[Stored data entries]
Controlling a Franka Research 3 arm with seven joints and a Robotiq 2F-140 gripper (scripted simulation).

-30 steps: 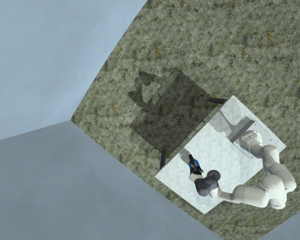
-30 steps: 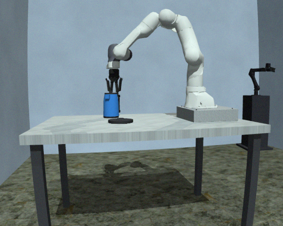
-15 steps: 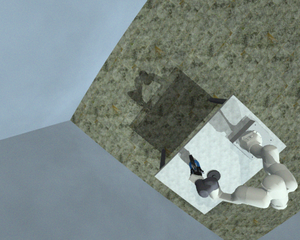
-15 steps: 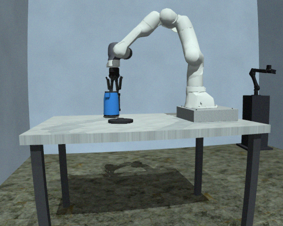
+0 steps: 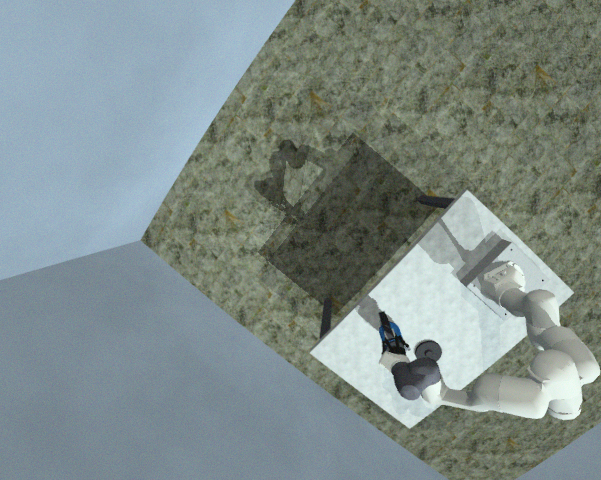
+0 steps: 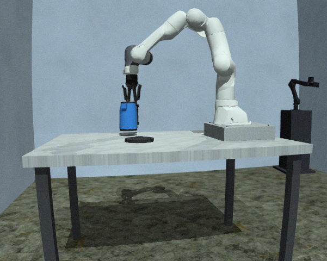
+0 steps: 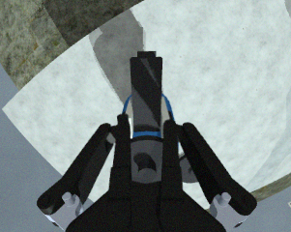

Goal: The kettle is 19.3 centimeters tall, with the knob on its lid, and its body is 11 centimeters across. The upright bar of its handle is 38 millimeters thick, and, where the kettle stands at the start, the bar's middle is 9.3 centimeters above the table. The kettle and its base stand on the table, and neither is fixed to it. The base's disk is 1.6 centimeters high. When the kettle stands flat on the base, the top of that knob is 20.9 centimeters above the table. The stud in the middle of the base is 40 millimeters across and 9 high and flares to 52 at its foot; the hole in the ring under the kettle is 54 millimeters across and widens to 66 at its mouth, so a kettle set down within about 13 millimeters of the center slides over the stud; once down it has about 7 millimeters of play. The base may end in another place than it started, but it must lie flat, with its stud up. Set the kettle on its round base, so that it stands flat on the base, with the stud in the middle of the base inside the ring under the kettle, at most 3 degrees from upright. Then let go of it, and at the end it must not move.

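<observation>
Now: the blue kettle 5 cm below my hand, 3 cm to the left of it and 1 cm ahead of it. Round my hand: black round base 34 cm to the left, 17 cm below, 6 cm behind.
</observation>
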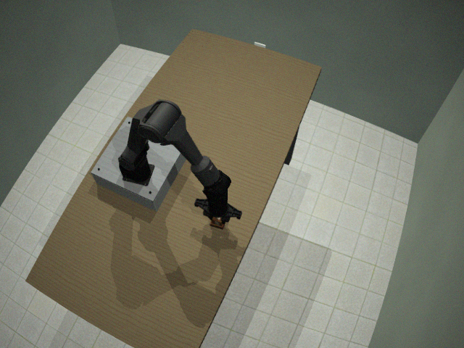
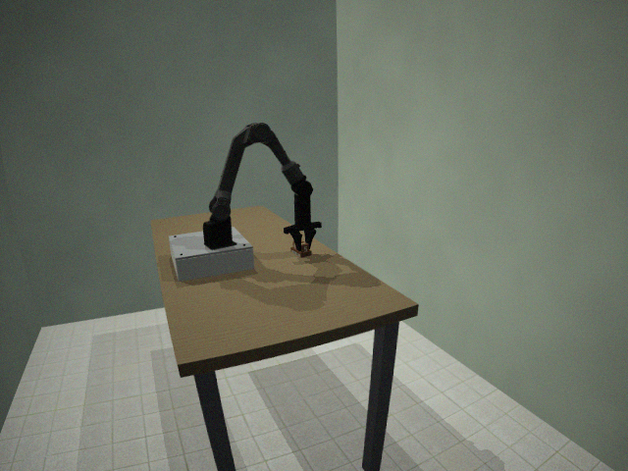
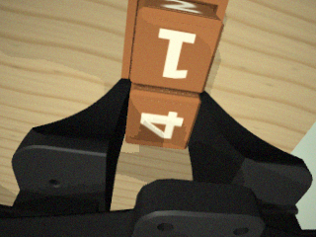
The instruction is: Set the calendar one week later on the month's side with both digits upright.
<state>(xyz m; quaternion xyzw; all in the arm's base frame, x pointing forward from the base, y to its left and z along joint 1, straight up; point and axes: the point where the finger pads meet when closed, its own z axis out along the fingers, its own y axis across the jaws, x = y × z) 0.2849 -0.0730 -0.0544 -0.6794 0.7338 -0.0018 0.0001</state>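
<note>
My gripper is now 20 mm to the right of the brown tray and 20 mm above it. From my hand the other things lie so: cube: right at my hand.
</note>
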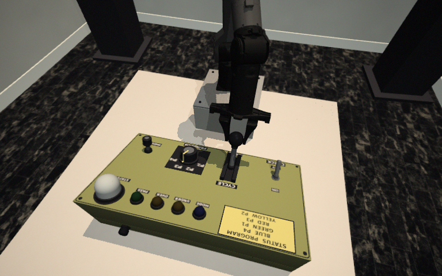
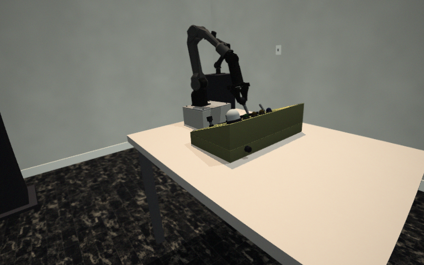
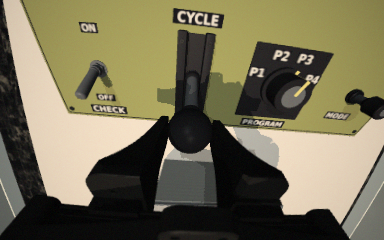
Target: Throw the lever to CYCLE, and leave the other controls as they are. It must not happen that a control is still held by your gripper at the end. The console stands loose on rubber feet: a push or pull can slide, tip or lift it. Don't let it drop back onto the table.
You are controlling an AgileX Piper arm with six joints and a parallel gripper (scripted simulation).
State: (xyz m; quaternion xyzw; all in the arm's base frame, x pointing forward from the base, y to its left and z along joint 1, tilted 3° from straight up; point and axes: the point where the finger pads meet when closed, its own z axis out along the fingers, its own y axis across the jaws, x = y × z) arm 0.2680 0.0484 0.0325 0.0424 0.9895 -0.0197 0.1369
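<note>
Now: the olive console 7 cm ahead of my hand, 7 cm to the right of it and 7 cm below it. Also, from my hand: check toggle (5 cm ahead, 12 cm to the left, 6 cm below); program dial (4 cm ahead, 13 cm to the right, 5 cm below); black ball-topped lever (2 cm ahead, 3 cm below).
</note>
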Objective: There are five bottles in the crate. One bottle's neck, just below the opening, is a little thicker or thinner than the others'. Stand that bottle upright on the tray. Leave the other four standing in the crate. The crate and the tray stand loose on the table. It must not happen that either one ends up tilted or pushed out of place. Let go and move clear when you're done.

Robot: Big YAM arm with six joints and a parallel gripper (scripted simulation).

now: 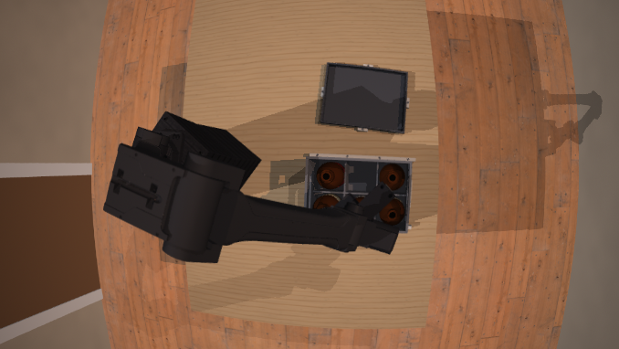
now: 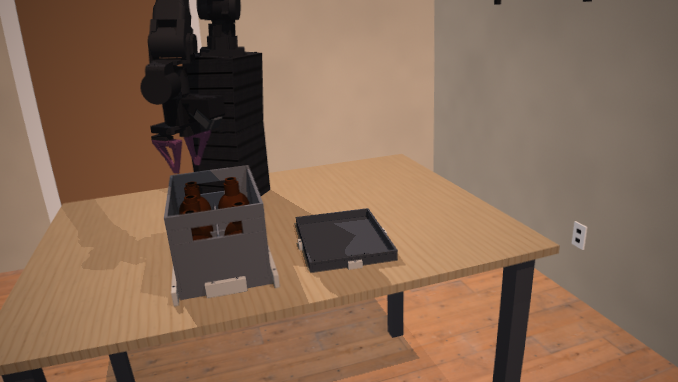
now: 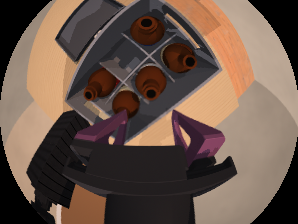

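The grey crate lies 1 cm behind my hand, 4 cm to the left of it and 15 cm below it. From my hand the other things lie so: dark tray: 3 cm behind, 32 cm to the left, 22 cm below.
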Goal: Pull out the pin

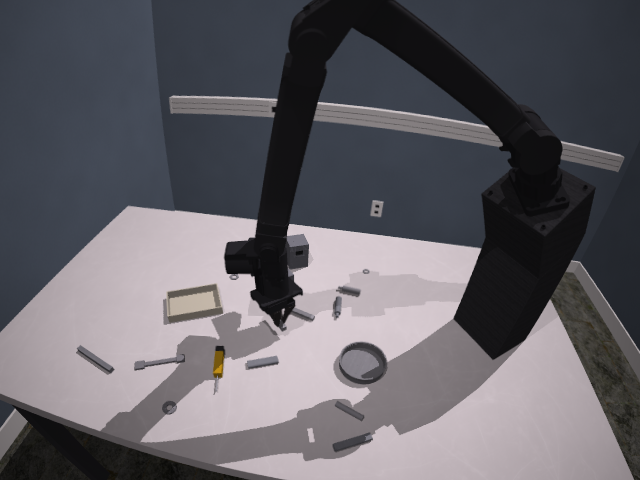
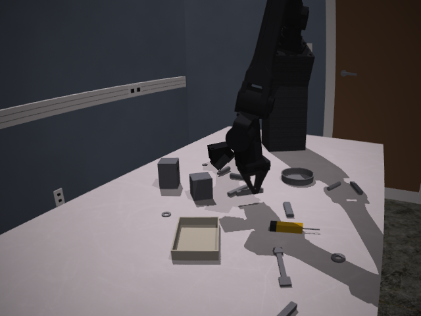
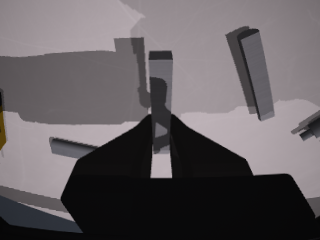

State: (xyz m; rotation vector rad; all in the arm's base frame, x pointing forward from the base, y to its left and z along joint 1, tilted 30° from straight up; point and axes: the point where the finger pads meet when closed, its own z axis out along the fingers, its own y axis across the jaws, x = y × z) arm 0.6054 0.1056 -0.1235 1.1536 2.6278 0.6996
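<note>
Now: the grey bar 7 cm to the right of my hand, 4 cm behind it and 3 cm below it. From my hand the other things lie so: yellow tool: 14 cm to the left, 10 cm ahead, 2 cm below; then grey pin: 1 cm to the right, 1 cm ahead; then round dish: 21 cm behind, 6 cm to the left, 2 cm below.
</note>
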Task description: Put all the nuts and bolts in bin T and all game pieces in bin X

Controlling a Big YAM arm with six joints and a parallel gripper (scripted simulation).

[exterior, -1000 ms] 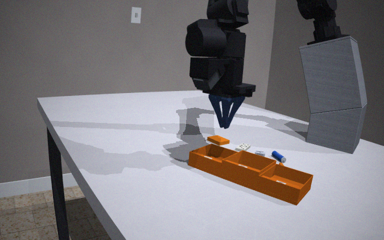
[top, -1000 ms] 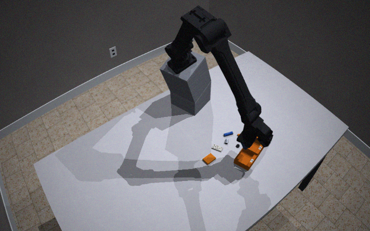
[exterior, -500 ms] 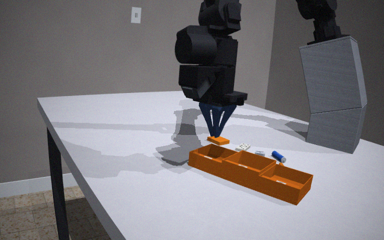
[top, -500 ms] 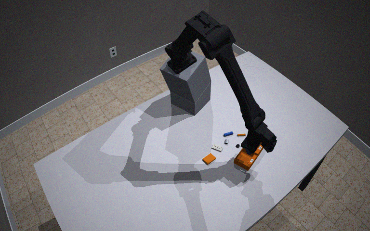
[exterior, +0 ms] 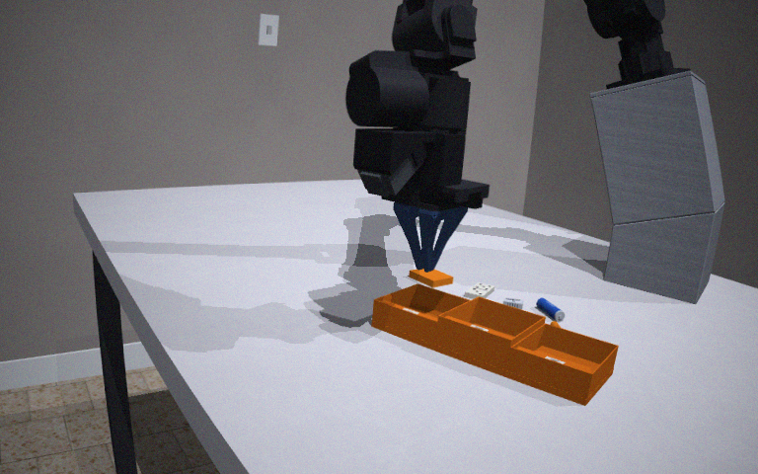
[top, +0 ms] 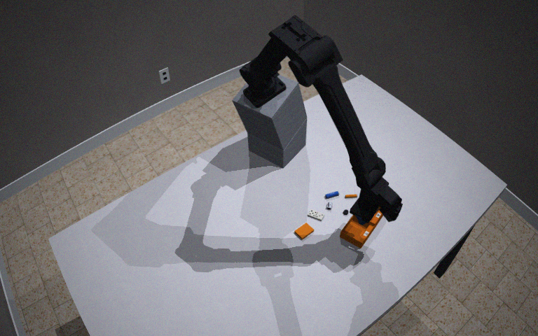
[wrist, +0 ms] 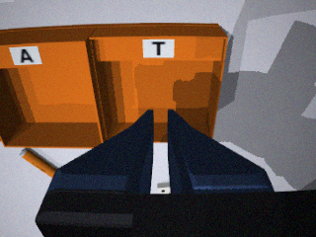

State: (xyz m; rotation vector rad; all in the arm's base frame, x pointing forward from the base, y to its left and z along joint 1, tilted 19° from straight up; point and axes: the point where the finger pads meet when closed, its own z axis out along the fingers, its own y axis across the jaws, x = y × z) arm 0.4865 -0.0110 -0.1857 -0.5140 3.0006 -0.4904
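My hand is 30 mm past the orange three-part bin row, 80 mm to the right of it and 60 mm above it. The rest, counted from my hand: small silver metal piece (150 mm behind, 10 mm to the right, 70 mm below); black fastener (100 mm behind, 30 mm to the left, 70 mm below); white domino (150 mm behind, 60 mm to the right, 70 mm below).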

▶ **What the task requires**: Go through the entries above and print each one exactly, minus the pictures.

▶ **Solution to this exercise**:
Controlling a Franka Research 3 arm with seven joints and a Robotiq 2F-140 gripper (scripted simulation).

-30 steps: 
-30 steps: 
-15 steps: 
-15 steps: 
+0 steps: 
+0 steps: 
+0 steps: 

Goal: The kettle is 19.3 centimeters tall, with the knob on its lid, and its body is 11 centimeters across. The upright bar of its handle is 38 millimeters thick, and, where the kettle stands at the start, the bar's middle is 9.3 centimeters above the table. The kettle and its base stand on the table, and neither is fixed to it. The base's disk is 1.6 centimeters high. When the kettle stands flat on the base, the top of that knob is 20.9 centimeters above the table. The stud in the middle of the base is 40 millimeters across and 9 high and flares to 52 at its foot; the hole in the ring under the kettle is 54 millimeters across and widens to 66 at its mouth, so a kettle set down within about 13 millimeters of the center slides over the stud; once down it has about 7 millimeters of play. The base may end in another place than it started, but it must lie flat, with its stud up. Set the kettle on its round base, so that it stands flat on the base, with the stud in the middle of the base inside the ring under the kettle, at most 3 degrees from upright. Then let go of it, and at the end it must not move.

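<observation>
Now: the blue kettle 5 cm below my hand, 3 cm to the left of it and 1 cm ahead of it. Round my hand: black round base 34 cm to the left, 17 cm below, 6 cm behind.
</observation>
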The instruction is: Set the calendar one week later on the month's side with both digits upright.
<state>(xyz m; quaternion xyzw; all in the arm's base frame, x pointing forward from the base, y to its left and z along joint 1, straight up; point and axes: the point where the finger pads meet when closed, its own z axis out along the fingers, its own y axis across the jaws, x = y × z) 0.2849 -0.0730 -0.0544 -0.6794 0.7338 -0.0018 0.0001</state>
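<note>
My gripper is now 20 mm to the right of the brown tray and 20 mm above it. From my hand the other things lie so: cube: right at my hand.
</note>
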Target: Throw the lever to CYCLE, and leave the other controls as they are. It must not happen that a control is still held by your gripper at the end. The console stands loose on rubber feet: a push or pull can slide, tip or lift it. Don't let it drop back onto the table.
You are controlling an AgileX Piper arm with six joints and a parallel gripper (scripted simulation).
State: (xyz m; quaternion xyzw; all in the arm's base frame, x pointing forward from the base, y to its left and z along joint 1, tilted 3° from straight up; point and axes: the point where the finger pads meet when closed, its own z axis out along the fingers, its own y axis across the jaws, x = y × z) arm 0.2680 0.0484 0.0325 0.0424 0.9895 -0.0197 0.1369
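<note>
Now: the olive console 7 cm ahead of my hand, 7 cm to the right of it and 7 cm below it. Also, from my hand: check toggle (5 cm ahead, 12 cm to the left, 6 cm below); program dial (4 cm ahead, 13 cm to the right, 5 cm below); black ball-topped lever (2 cm ahead, 3 cm below).
</note>
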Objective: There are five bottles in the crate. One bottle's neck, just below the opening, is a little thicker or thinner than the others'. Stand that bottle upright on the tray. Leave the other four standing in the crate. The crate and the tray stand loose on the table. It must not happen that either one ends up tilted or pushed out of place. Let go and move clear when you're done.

Robot: Big YAM arm with six joints and a parallel gripper (scripted simulation).

now: 
now: 
now: 

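The grey crate lies 1 cm behind my hand, 4 cm to the left of it and 15 cm below it. From my hand the other things lie so: dark tray: 3 cm behind, 32 cm to the left, 22 cm below.
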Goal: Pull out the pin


State: (xyz m; rotation vector rad; all in the arm's base frame, x pointing forward from the base, y to its left and z along joint 1, tilted 30° from straight up; point and axes: the point where the finger pads meet when closed, its own z axis out along the fingers, its own y axis across the jaws, x = y × z) arm 0.6054 0.1056 -0.1235 1.1536 2.6278 0.6996
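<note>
Now: the grey bar 7 cm to the right of my hand, 4 cm behind it and 3 cm below it. From my hand the other things lie so: yellow tool: 14 cm to the left, 10 cm ahead, 2 cm below; then grey pin: 1 cm to the right, 1 cm ahead; then round dish: 21 cm behind, 6 cm to the left, 2 cm below.
</note>
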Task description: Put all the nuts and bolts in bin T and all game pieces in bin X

Controlling a Big YAM arm with six joints and a parallel gripper (scripted simulation).

[exterior, -1000 ms] 
[top, -1000 ms] 
[exterior, -500 ms] 
[top, -500 ms] 
[exterior, +0 ms] 
[top, +0 ms] 
[wrist, +0 ms] 

State: (xyz m; rotation vector rad; all in the arm's base frame, x pointing forward from the base, y to its left and z along joint 1, tilted 19° from straight up; point and axes: the point where the finger pads meet when closed, its own z axis out along the fingers, its own y axis across the jaws, x = y × z) arm 0.4865 -0.0110 -0.1857 -0.5140 3.0006 -0.4904
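My hand is 30 mm past the orange three-part bin row, 80 mm to the right of it and 60 mm above it. The rest, counted from my hand: small silver metal piece (150 mm behind, 10 mm to the right, 70 mm below); black fastener (100 mm behind, 30 mm to the left, 70 mm below); white domino (150 mm behind, 60 mm to the right, 70 mm below).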

What this exercise asked for has been supplied.